Performance measurement

Both in terms of logistics performance against logistics targets, and as a measure of logistics contribution to programme success, the basic performance measures for logistics are:

  • speed or timeliness measures
  • cost measures
  • compliance measures
  • quality measures

Measures require clear information, which should not be too difficult to acquire. Clear responsibilities for obtaining and holding data must be assigned and the logistics system must be designed in such a way as to enable data to be created. Measures should reflect the strategy of the logistics organization, and the goals of the programme. Some examples of measures are given below.

  • reliability of delivery (items delivered against items committed to be delivered);
  • inventory accuracy (number of errors in records as a percentage of total);
  • vehicle utilization (number of full loads as a percentage of total loads);
  • logistics cost (as a percentage of total value of program materials (PGMs) handled by logistics); and
  • quality of delivery (loads with loss/damage as a percentage of total loads delivered).

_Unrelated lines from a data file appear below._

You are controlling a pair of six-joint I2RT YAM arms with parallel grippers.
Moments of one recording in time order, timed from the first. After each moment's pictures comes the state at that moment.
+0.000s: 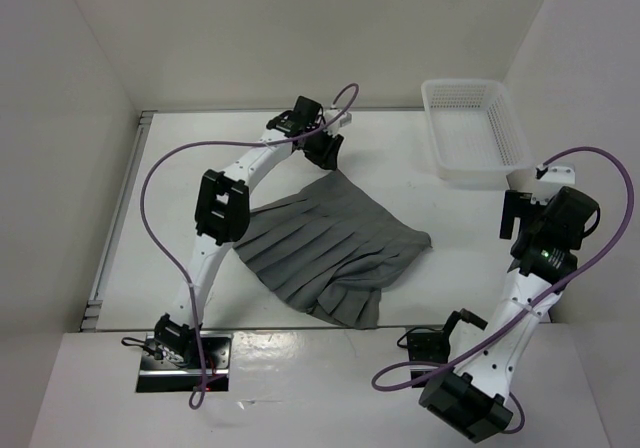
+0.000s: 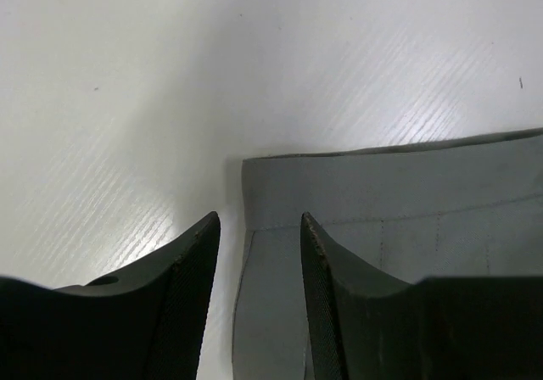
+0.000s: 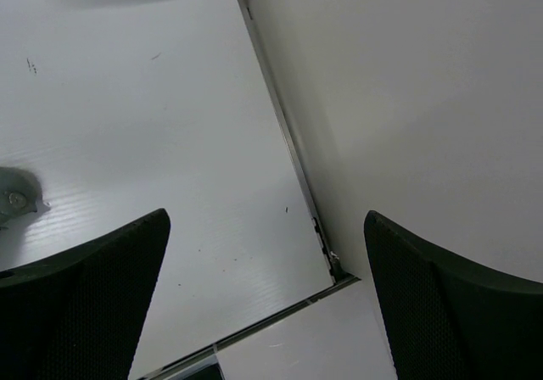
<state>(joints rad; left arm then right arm) -0.45 2.51 2.32 -0.67 0.41 0.17 -0.65 0.75 0.99 -0.77 -0.06 -0.40</state>
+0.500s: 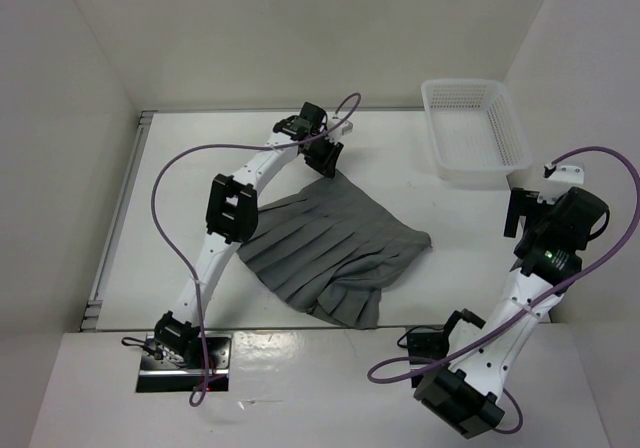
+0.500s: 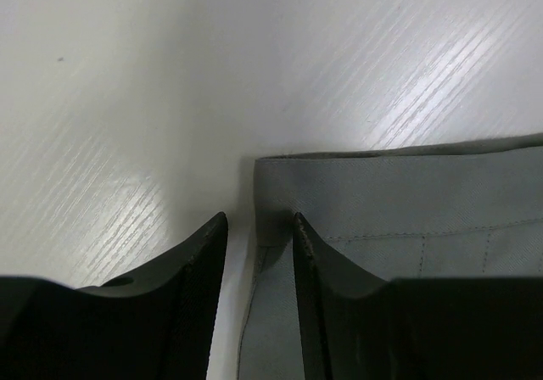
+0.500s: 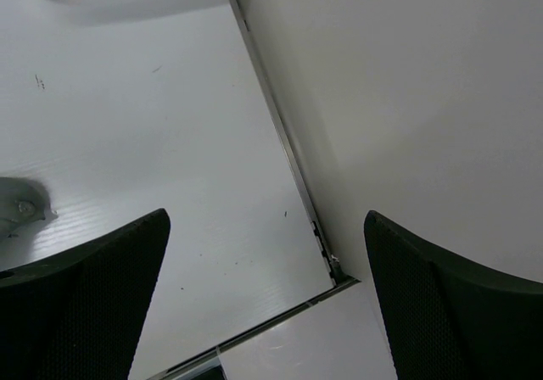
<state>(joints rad) -0.46 2.68 2.54 -0.82 0.38 0.17 -0.70 0.76 1.02 -0.79 -0.11 -0.40</state>
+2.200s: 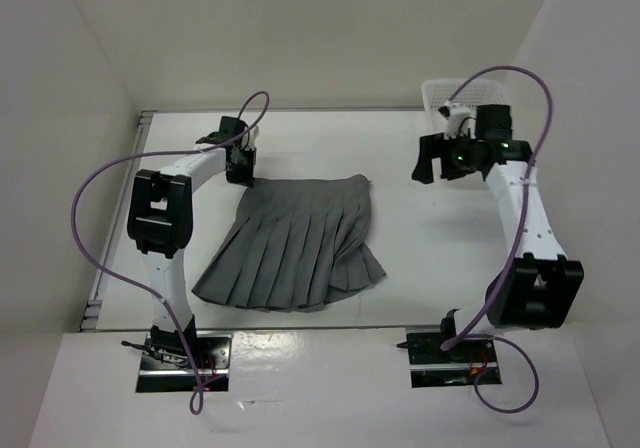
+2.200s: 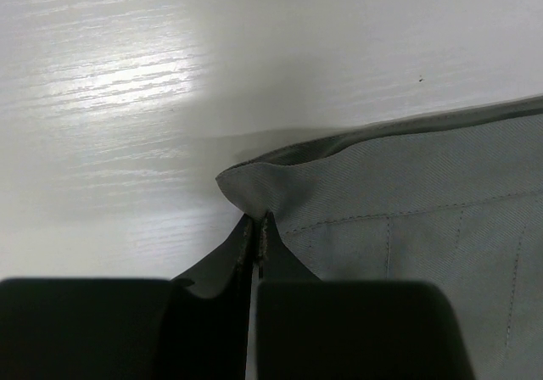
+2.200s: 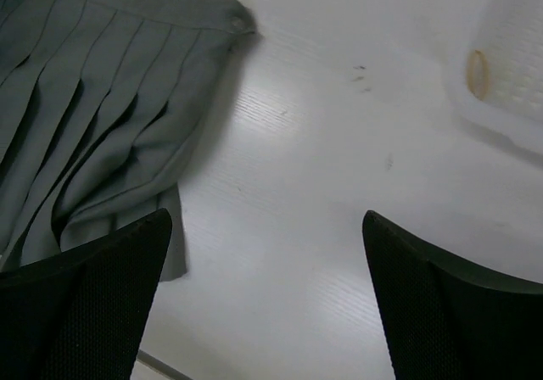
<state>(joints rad) -0.16 2.07 1.53 -0.51 0.09 -0.12 -0.15 1.39 1.37 -0.83 -0.48 -0.23</state>
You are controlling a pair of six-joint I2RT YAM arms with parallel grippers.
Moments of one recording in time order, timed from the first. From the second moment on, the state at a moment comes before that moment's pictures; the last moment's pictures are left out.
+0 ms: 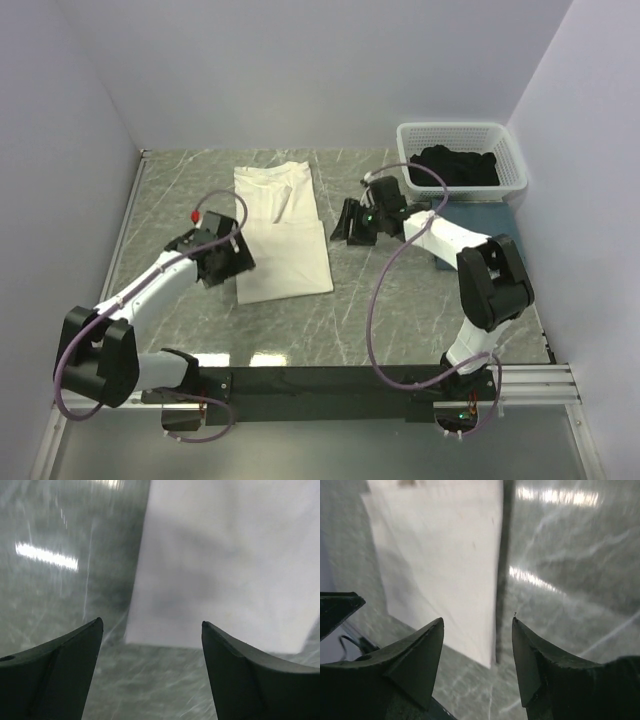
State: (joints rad) left arm -0.31 1.28 0.84 -0.58 -0.13 -0.73; right arm 0.40 1.74 1.15 -0.23 -0.40 0.58
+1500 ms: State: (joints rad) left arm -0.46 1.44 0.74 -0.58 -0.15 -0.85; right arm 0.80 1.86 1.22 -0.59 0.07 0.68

Different measures target activities that have been assigned the most importance by both logistics and programme sections. If cost is the overriding factor due to budget cuts, focus on cost. If quality of delivery has become the biggest issue, focus on quality measures. Be prepared to review your measure annually, and to readjust them to focus on the changing strategic priorities of the programme.

End user monitoring

Aiming to improve programme/supply planning for the next distribution cycle by providing feedback on quality, efficiency and impact of supply component of programmes. This is done by doing the following:

  • assess quality, effectiveness and appropriateness of supplies;
  • assess timeliness of delivery;
  • assess whether and how supplies are being used;
  • assess durability and suitability of the supplies;
  • determine the impact of a product on their users;
  • determine whether an input should continue, be amended or stopped; and
  • check logistics chain (breaks, lead time).

Most of these activities are programme follow-up responsibilities. However, logistics staff can assist in providing up-to-date distribution information, and submitting relevant performance measures (such as reporting supplies easily damaged during transit). Carefully ascertaining product suitability and the impact on the product users requires choosing a number of strategic products and then making investigations within the beneficiary community, while ensuring that a wide sample coverage is used. It is a good idea to focus on products that have a high value, are appearing in markets on a regular basis, or are new products (or new suppliers providing a similar product). These evaluations should be designed and executed with programme sections, but can be initiated and driven by supply/logistics staff.